Tango and boxing in a one-man show with echoes of exile

Tango and boxing in a one-man show with echoes of exile

“My mother, Doris del Valle, did not want me to dedicate myself to this, we know the ups and downs of this profession, sometimes you work and many times you don’t, so I made life and family decisions where I chose to do other things,” says Patricio Coutone, who together with his wife, the actress and producer Pamela Jordan faced this new sole proprietorship, “Gallola in Paris”, starring him and written by her.

With address of Pablo Gorlerofeatures original music by Fernando Nazar, lights of Ricardo Sica and debuts on Friday, May 31 at Patio de Actores. We talked with them.

Journalist: How did acting and art mark your life since you were a child?

Patricio Coutoune: My mother Doris del Valle and my father Claudio Levrino were famous actors, so my childhood was particular. Love comes from theaters, I liked to go see them, I went to all the performances, I knew my mother’s plays by heart and it awakened concern in me. My mother did not want me to dedicate myself to this, we know the ups and downs that the profession has because you work and in many moments you don’t, which made me often make life and family decisions where I chose to do other things and not dedicate myself fully. As a teenager I studied with Rodolfo Graciano who soon joined me in his theater productions, then I had a music band while doing theater and I ended up starring in “King David” with Pepe Cibrián. So until 2000 we went to live in the United States where we worked on simple, everyday comedies.

Q: What happened since you starred in Pizza Birra Faso 25 years ago until today?

Pamela Jordan: It was filmed, I was 7 months pregnant, then I became a mother so I prioritized that, I did gigs, I did animations, everything rotted in Argentina and we went to the United States with two boys and two suitcases.

Q: They left everything to leave and now they’re back.

PC: We left complicated in 2000 with two children, I sang, she did theater, we were doing well but it was difficult for us, it was very hard there but we did well, I had a painting company and she did animations but we returned because my mother was complicated, we wanted to give them to my children this country, which with its comings and goings we choose to be happy. We made “The Importance of Being Ernesto” together with Graciano, I opened a restaurant in Palermo, I have a love for cooking, I had delivery, a bar, entrepreneurship, we left the theater and dedicated ourselves to gastronomy.

PJ: We missed Argento and there was always theater and today I do production. I decided to write and with the four of us locked up in a pandemic, I started with this work.

Q: And what story does it tell?

PC: Pamela adapted the tangos that I sang and then wrote this work around Serafín, a character by Edmundo Rivero. The story is about a boxer who is in trouble, imprisoned in Paris, and evokes how he got there. It takes place in the 40s and 50s and speaks Buenos Aires, a bit of what hit us from exile.

Q: How did the character and the work appear?

PJ: I wrote it thinking about my grandfather who was a boxer and Pato and his tangos took me away. The character remembers his glory, his childhood and what he did when he was free. He regrets the bad choices he made.
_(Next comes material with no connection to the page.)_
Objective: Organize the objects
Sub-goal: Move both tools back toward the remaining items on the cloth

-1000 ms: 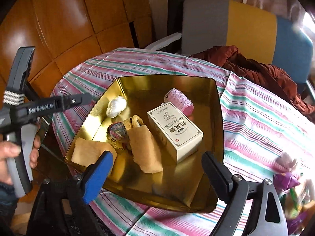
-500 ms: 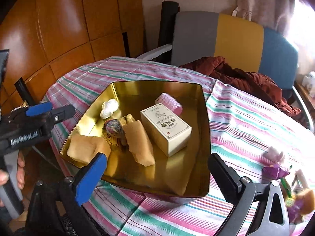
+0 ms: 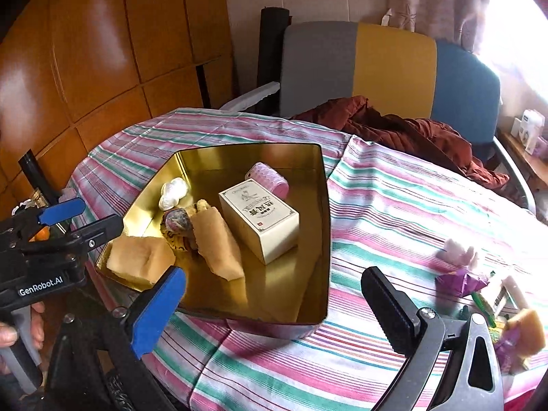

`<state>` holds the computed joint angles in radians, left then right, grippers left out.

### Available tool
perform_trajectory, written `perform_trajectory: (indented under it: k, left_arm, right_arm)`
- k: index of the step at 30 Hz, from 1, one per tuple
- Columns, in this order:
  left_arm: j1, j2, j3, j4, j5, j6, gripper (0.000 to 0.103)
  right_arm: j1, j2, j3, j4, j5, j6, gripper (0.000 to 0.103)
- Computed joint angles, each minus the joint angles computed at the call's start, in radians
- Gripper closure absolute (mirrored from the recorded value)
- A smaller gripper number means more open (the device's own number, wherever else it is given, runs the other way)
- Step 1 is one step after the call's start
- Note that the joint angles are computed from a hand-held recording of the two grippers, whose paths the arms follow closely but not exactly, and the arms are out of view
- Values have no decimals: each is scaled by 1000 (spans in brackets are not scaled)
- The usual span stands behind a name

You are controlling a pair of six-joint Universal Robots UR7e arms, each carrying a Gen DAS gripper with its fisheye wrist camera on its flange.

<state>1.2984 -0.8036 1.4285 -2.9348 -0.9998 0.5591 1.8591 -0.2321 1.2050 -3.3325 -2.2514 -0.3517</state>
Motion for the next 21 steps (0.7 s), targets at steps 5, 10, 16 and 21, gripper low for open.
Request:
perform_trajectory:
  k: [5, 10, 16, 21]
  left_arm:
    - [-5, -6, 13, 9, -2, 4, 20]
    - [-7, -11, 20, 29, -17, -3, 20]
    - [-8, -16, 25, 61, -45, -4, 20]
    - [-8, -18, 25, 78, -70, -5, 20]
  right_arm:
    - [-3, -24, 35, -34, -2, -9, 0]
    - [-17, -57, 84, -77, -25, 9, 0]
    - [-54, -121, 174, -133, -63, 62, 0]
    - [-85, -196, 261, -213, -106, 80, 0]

I showed the work to Gorlero, he read it, he liked it and we moved forward. The character grew a lot because in the setting they discovered edges that I want to believe were in the text.

Q: What is it like to always work with your partner?
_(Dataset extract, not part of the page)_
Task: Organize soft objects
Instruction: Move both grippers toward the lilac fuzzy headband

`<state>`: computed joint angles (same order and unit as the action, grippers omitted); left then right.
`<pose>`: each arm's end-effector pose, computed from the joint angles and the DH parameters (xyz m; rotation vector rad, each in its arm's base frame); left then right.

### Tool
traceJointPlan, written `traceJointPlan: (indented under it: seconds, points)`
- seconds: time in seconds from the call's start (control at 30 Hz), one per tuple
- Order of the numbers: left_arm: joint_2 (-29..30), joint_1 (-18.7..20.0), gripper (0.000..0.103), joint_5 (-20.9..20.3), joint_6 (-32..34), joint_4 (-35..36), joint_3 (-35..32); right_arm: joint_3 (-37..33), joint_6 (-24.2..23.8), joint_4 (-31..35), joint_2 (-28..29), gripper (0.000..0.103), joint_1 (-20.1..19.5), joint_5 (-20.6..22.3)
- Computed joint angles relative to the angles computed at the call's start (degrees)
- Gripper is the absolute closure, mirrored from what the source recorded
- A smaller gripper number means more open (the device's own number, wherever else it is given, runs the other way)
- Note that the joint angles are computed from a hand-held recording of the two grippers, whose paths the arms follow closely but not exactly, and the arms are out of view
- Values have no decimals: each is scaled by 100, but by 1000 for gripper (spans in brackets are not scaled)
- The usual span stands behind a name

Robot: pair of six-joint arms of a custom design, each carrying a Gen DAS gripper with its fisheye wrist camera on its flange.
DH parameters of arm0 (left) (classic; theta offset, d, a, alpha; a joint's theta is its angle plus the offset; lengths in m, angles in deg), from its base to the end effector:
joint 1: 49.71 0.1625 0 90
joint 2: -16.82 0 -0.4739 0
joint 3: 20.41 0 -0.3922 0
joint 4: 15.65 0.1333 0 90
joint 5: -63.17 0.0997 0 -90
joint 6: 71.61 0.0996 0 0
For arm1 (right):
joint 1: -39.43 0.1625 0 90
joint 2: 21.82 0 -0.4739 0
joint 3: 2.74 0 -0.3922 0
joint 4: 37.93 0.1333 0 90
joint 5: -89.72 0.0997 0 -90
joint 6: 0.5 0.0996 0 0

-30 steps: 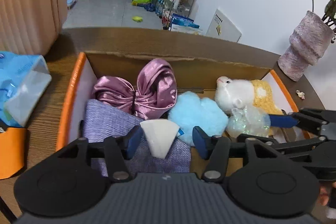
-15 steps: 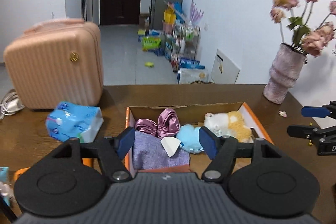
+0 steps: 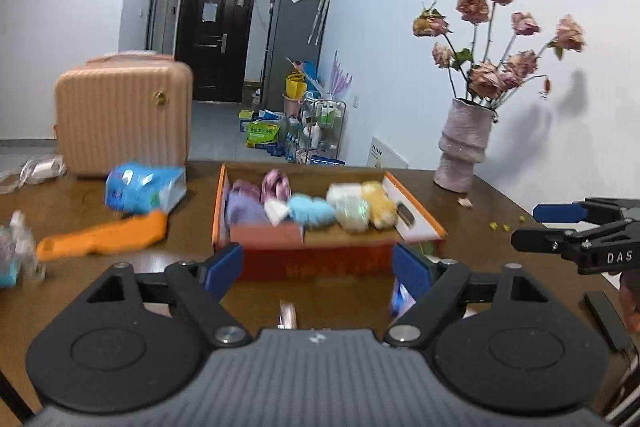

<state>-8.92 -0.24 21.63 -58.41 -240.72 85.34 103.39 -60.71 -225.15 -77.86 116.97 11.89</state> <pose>-0.2359 -0.5958 0.0260 0.5331 2.1929 -1.3464 0.0092 -0.6734 0.2616 1.1664 -2.3357 1.0811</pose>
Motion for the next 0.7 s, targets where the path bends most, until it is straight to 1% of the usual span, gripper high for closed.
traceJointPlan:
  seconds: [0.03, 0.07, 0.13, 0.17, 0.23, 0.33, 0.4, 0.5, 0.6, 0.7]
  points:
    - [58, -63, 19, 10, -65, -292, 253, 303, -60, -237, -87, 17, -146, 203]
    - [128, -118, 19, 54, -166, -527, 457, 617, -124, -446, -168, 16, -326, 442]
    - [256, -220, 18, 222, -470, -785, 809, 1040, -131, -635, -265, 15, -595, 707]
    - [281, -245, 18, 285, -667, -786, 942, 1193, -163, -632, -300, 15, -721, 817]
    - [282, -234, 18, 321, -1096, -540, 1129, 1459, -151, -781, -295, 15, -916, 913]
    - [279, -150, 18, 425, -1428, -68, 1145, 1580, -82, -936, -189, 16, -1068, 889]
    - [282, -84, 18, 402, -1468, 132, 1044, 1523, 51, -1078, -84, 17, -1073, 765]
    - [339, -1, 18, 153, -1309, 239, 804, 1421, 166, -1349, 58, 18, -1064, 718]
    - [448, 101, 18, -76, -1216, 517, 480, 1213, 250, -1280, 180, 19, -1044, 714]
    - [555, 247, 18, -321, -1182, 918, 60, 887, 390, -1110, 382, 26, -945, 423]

PC: We support each other at work, we are a team and each one with their individualities. Love made us stronger, it is not easy to work with your partner but every time we do it there are good results.
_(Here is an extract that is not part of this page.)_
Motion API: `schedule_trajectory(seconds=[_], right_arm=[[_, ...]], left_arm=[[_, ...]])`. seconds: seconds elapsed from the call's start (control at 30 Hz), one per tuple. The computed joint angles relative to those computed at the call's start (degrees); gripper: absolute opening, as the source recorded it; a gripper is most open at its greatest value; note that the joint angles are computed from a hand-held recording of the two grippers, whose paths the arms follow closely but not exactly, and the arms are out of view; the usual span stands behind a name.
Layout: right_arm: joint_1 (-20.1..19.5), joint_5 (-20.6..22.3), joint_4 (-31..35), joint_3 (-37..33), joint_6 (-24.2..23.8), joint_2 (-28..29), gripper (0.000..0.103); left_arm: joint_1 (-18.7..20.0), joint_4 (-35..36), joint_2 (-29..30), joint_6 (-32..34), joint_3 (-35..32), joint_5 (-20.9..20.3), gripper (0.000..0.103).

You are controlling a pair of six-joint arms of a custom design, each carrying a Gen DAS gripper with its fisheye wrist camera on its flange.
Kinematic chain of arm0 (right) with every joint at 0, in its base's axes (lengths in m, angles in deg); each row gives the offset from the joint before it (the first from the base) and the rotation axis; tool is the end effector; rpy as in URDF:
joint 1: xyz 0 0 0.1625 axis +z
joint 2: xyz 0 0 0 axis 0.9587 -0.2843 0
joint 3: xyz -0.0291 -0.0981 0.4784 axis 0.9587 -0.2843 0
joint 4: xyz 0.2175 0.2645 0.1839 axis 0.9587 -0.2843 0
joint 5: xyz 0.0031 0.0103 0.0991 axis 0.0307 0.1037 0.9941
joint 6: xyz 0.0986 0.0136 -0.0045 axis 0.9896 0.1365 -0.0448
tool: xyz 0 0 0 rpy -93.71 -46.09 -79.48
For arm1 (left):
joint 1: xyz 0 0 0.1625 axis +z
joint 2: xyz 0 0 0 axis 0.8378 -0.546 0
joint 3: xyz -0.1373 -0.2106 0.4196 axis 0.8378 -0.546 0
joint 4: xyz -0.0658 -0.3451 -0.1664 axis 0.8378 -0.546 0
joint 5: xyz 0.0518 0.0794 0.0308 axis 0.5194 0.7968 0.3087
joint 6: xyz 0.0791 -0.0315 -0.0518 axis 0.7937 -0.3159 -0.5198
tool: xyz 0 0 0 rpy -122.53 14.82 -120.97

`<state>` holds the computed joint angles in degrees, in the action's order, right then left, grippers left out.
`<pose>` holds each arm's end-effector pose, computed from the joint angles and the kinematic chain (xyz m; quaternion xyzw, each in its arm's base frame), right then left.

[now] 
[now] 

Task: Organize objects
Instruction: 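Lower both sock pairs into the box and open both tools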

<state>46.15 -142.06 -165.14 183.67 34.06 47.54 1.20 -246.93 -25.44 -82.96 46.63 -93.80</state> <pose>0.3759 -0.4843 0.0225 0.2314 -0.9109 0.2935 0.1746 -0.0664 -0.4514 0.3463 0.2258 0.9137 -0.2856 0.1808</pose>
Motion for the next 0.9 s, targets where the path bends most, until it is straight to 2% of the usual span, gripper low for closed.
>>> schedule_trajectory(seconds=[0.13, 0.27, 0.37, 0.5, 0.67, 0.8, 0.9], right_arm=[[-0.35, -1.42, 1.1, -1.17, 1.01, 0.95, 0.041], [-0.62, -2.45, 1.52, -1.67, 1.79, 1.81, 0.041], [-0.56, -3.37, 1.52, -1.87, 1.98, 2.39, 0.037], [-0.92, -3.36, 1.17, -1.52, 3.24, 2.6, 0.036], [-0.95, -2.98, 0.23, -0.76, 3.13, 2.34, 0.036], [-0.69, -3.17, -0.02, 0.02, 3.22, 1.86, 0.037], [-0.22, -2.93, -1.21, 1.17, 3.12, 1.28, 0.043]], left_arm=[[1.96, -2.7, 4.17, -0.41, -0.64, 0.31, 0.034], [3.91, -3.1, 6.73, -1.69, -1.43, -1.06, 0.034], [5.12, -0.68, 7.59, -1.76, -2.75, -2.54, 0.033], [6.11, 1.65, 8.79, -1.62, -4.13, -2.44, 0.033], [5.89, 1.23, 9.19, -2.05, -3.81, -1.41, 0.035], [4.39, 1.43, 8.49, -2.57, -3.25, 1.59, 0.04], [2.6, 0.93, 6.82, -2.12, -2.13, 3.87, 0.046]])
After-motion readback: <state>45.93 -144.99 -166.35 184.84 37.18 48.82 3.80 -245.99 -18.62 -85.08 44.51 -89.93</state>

Q: What is the challenge of this work?

PC: The one-man character, which I never did, has a number of important emotions, it goes from comedy to drama, it goes through many states and has physical, vocal, and text demands, the character in the 40s is quite particular and has tango , songs, boxing, also another of my passions, because it is a work that Pamela wrote a little for me. The story is that of anyone who could have had ups and downs and mistakes.

Q: What is it like to do theater today?

PC: It is as always, with a more difficult socioeconomic context, but being involved makes it easier. We hope that the public will accompany us as they always did, in that sense it is something unique to this country that does not happen anywhere else. I think it is a necessity of life.

PJ: From this blockade on culture, the terrible desire to do theater awoke in me, I went mambo and I am with five works, instead of keeping silent, it is time to save culture and do my bit.